Return only the stretch of the material below that begins with the line containing "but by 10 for" and ends with the line containing "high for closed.", exactly; both of those lines belong to it.
═════ DATASET RECORDS
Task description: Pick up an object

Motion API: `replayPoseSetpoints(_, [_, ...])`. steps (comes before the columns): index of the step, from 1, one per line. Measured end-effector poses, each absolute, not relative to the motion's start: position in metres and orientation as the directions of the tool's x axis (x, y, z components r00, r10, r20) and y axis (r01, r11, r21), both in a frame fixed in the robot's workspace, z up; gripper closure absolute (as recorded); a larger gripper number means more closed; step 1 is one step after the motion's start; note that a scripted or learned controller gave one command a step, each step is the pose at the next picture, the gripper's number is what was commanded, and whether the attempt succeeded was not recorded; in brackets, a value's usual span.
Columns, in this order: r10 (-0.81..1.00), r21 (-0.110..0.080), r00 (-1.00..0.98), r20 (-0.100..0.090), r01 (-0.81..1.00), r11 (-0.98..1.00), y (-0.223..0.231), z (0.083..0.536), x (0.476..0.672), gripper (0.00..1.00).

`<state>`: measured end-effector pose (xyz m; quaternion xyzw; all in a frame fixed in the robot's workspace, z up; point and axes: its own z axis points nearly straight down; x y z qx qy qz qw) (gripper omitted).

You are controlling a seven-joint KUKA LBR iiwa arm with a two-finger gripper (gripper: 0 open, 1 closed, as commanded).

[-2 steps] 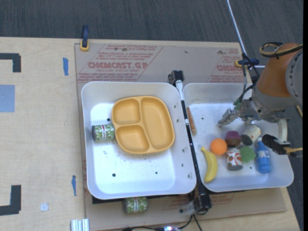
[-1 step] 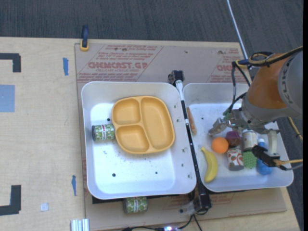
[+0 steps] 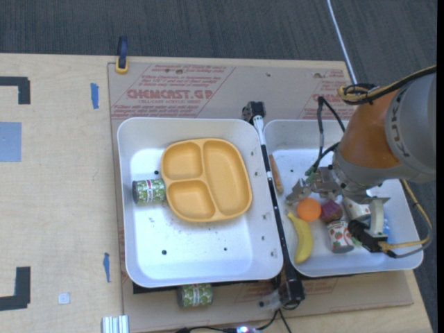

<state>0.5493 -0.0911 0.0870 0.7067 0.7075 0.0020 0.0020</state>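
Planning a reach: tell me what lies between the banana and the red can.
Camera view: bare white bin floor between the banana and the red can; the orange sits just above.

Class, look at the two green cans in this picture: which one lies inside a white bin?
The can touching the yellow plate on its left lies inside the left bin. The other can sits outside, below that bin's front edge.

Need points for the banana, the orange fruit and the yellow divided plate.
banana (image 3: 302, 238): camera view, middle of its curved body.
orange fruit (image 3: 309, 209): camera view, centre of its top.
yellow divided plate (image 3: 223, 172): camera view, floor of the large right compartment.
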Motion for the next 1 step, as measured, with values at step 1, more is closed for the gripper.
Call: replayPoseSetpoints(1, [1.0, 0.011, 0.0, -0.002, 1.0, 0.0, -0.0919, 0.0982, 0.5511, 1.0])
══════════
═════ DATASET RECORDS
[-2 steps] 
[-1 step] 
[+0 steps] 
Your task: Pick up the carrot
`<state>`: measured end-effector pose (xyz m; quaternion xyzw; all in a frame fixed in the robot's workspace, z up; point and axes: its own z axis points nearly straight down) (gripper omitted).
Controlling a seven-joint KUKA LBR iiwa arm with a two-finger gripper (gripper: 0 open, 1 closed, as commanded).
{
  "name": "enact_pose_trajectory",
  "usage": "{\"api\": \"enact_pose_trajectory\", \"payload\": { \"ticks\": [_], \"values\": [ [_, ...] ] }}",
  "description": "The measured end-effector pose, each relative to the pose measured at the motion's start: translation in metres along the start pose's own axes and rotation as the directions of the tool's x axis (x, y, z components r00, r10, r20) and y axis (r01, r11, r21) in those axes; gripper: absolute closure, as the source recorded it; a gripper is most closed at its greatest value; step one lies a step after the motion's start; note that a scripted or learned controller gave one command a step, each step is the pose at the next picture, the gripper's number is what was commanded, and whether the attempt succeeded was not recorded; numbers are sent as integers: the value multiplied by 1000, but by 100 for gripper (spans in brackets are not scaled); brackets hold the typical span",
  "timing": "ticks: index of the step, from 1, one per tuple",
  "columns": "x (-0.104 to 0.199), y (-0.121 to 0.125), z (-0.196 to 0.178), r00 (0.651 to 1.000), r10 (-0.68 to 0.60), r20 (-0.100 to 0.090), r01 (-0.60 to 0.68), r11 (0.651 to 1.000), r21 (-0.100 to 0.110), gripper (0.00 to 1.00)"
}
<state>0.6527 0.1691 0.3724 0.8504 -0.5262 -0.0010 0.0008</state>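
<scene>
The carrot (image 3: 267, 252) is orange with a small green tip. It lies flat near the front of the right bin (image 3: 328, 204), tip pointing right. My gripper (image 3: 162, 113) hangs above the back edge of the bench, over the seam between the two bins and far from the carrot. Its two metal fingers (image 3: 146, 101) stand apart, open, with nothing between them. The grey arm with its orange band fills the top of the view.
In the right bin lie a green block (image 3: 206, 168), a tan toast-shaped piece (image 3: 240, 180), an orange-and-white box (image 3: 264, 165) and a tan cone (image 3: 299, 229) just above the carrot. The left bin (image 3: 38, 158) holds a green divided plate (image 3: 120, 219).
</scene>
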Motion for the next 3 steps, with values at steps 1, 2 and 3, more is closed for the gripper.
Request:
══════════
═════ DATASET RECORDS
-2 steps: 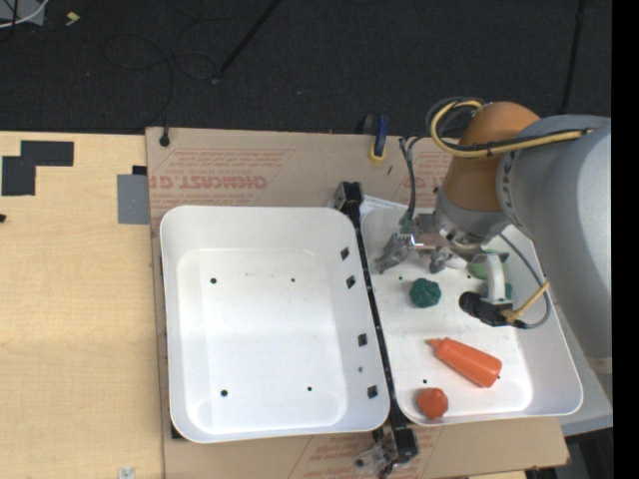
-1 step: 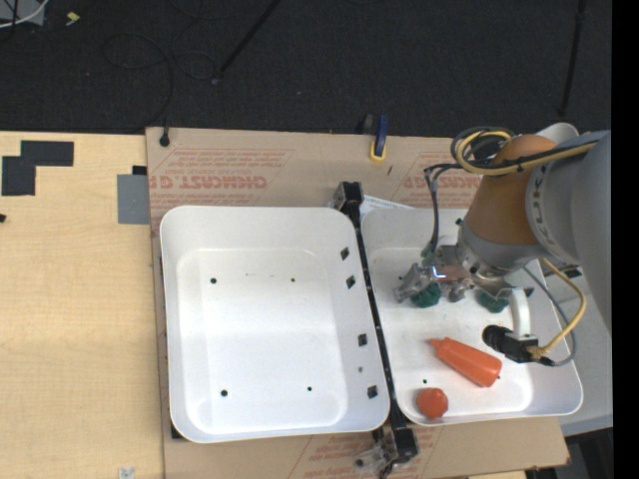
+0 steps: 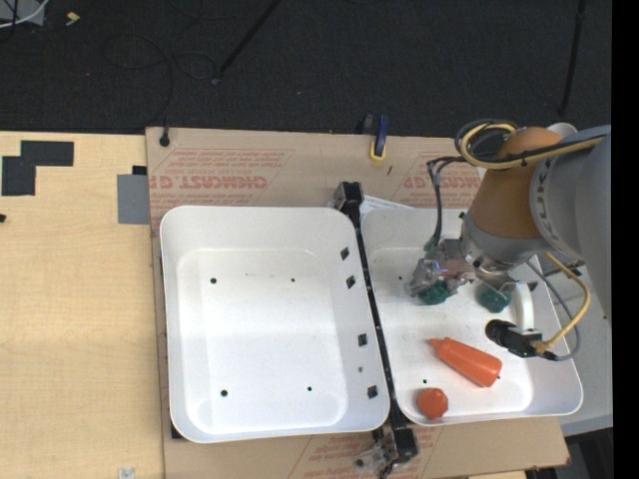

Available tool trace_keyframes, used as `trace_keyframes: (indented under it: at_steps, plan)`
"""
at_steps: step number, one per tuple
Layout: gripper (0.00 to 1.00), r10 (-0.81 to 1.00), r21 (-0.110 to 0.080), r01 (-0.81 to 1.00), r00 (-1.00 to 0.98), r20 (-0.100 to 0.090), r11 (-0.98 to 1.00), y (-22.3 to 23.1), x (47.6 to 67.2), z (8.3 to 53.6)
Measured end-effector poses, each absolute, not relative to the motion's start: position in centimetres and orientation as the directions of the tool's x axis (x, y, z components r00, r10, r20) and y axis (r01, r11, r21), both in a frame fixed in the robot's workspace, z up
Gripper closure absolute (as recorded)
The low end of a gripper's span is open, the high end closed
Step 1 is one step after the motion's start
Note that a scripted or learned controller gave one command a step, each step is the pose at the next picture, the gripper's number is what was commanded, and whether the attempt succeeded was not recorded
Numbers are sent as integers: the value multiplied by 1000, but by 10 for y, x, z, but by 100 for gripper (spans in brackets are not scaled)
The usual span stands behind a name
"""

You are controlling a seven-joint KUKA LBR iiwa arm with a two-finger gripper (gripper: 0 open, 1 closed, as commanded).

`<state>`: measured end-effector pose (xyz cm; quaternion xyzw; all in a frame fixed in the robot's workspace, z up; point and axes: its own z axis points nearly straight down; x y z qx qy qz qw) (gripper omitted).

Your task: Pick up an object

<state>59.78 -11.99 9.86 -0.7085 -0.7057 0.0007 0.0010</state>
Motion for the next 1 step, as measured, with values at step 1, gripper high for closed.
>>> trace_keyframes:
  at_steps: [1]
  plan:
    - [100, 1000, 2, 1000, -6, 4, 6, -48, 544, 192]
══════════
ANSWER BELOW
Numbers are sent as integers: the value multiplied by 1000, but by 10 for y, x, z, but by 100 for gripper (spans in brackets are not scaled)
The usual span stands behind a name
"""

You are controlling a seven-joint KUKA LBR iiwa arm with a two-finger gripper (gripper: 0 open, 1 closed, as commanded).

`<state>`: measured end-effector pose (xyz cm; quaternion xyzw; all in a frame fixed in the robot's workspace, z up; point and axes: its own z axis points nearly straight down; x y z qx qy qz qw) (gripper omitted).

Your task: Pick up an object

<state>59.78 -11.99 9.86 -0.7085 -0.7057 0.0007 0.0010</state>
Motion for the next 1 step, as measured, with values at step 1, gripper high for closed.

No further output is needed here.